In the final days of the presidential campaign, Americans have been flooded with messages from John McCain and Barack Obama. One person who has maintained a conspicuously low profile is the man both candidates hope to replace: President Bush. Far from providing a boost to fellow-Republican McCain, Mr. Bush is widely viewed as having a detrimental effect on the Arizona senator's chances of winning the election, due to his record-low public approval ratings, a troubled economy and a war effort in Iraq that has lasted more than five years. Monday, the White House acknowledged President Bush's unpopularity while restating Mr. Bush's support for Senator McCain. VOA's Michael Bowman reports.

As a rule, outgoing presidents hit the campaign trail in support of their party's presidential nominee. But not this year. President Bush did not attend the Republican National Convention in September, and has not appeared in public with Senator McCain since then.

Not that Mr. Bush has been forgotten. On the campaign trial, Democrat Barack Obama has spoken about President Bush almost as much as John McCain - and sought to link the two.

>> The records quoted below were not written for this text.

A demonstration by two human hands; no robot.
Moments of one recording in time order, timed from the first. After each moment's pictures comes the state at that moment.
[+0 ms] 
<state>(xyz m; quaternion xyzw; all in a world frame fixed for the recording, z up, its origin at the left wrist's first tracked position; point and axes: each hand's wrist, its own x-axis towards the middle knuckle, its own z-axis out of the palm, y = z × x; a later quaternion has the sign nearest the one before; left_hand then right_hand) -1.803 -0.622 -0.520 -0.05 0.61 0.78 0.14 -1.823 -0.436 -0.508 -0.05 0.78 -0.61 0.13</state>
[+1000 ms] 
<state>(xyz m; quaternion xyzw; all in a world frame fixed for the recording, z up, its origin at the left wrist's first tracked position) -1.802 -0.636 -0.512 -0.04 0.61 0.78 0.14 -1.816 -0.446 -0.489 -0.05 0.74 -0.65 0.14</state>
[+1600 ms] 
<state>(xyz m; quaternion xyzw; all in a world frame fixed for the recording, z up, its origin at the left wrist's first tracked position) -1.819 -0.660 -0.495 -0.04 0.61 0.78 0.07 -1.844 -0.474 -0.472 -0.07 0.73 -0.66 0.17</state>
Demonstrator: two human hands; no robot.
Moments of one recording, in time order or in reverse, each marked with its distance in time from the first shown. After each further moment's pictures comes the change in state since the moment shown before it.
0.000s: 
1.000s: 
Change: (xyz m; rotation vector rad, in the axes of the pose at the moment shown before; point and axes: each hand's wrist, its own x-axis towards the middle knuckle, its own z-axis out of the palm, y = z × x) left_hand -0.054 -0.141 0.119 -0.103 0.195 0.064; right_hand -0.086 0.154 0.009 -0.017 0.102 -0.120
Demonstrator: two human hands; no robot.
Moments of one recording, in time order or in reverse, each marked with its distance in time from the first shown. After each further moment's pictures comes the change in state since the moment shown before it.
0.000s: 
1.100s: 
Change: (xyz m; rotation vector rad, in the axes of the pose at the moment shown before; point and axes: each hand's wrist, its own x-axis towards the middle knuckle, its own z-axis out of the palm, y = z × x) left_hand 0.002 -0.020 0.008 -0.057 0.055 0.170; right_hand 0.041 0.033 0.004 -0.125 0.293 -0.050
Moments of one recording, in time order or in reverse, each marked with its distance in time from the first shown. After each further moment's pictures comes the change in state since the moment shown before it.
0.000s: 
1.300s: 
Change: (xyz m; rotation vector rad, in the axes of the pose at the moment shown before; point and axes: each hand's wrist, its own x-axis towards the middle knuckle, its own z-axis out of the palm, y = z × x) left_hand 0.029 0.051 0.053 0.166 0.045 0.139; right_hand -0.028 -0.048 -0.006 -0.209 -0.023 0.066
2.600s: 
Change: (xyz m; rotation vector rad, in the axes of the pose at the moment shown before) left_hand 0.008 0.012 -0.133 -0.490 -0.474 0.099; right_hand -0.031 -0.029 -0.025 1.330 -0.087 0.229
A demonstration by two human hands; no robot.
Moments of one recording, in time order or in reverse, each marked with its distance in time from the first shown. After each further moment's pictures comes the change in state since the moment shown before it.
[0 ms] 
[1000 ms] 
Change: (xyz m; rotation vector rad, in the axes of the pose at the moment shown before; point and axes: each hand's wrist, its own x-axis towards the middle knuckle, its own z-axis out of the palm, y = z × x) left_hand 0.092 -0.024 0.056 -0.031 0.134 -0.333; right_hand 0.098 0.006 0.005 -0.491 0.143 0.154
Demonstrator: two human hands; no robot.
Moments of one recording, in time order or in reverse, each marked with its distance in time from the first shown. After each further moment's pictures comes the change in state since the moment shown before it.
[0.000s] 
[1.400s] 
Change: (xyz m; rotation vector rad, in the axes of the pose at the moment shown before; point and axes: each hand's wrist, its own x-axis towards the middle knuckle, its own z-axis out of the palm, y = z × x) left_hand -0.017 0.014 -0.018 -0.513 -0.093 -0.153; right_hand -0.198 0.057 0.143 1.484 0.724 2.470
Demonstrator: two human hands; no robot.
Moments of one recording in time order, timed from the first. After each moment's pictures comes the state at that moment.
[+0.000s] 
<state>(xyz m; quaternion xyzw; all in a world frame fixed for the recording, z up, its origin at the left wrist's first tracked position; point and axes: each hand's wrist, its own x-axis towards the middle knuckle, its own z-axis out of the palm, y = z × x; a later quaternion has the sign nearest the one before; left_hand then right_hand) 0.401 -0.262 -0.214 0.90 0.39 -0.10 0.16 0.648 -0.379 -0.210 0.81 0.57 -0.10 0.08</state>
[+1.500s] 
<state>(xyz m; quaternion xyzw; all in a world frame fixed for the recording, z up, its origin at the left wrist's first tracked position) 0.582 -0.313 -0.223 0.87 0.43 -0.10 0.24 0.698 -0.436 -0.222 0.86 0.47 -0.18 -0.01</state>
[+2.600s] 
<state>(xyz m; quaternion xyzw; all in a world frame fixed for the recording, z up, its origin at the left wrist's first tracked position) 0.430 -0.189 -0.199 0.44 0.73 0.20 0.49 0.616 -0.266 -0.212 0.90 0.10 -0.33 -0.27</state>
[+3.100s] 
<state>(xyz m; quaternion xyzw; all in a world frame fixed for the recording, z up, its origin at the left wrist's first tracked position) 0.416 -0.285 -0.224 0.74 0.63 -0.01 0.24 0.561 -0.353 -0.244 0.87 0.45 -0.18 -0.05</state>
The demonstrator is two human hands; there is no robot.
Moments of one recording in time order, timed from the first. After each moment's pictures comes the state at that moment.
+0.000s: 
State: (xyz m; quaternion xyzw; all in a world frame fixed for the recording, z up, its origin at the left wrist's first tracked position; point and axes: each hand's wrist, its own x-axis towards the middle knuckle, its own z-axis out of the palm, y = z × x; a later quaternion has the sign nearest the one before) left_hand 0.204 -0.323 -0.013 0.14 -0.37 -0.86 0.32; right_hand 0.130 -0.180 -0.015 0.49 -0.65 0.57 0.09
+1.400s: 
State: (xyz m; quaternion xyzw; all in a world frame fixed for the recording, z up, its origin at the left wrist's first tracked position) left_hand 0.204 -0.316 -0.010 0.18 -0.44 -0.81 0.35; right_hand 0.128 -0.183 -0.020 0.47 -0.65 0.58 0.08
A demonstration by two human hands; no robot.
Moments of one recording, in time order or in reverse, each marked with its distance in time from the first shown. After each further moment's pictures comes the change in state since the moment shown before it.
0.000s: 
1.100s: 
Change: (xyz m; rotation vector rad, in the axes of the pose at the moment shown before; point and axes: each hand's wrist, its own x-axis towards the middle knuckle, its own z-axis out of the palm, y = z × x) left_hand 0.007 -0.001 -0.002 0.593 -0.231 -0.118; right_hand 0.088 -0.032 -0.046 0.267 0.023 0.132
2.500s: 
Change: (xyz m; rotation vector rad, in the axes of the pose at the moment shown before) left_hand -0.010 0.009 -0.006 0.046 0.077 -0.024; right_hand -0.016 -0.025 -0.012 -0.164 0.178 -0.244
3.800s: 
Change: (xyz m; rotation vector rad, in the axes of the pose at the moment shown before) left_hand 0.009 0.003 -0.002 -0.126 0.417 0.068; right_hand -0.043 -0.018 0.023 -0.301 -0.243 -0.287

"John McCain has ridden shotgun [alongside] as George Bush has driven our economy towards a cliff," Obama said. "And now he wants to take the wheel and step on the gas."

Far from defending the president, McCain has protested the Illinois senator's suggestion that he and Mr. Bush are political bedfellows.

"I am not George Bush, McCain said. "If Senator Obama wanted to run against George Bush, he should have run for president four years ago."

That comment from the campaign trail stands in sharp contrast to McCain's assertion in March, when he appeared with the president at the White House after it became clear he would win the Republican presidential nomination.

"I intend to have as much [many] possible campaigning events together [with Mr. Bush] as is in keeping with the president's heavy schedule," he said.

In fact, McCain has not shied from criticizing President Bush on his handling of the economy. In a television advertisement, McCain noted that "The last eight years have not worked very well, have they?"

Asked about being shunned by both presidential aspirants, White House spokeswoman Dana Perino said Mr. Bush understands today's political climate.

"We are realistic about the political environment that we are in," she said. "We are also cognizant that the Republican Party wanted to make this election about John McCain. And that is appropriate."

Perino acknowledged the American people's desire for change, but said President Bush has remained true to his ideals while confronting difficult challenges. She dismissed any suggestion that Mr. Bush is resentful of McCain's criticism of the president.

"Everybody would like to be popular. We can all remember that back in high school," she said. "Everyone really wanted to be popular, and some of us just were not. We are supporting this candidate [McCain] and trying to be respectful of what they [Republicans] have thought is the best way to run their campaign."

It is not at all clear that the McCain campaign welcomes Perino's comments, coming one day before the election. Last week, Vice President Cheney voiced his support for McCain - an endorsement that was immediately picked up by the Obama campaign and used in a television advertisement attacking the Arizona senator.

Perino says President Bush will remain in the White House Tuesday to watch election returns. Mr. Bush is expected to congratulate the winner once final results are known.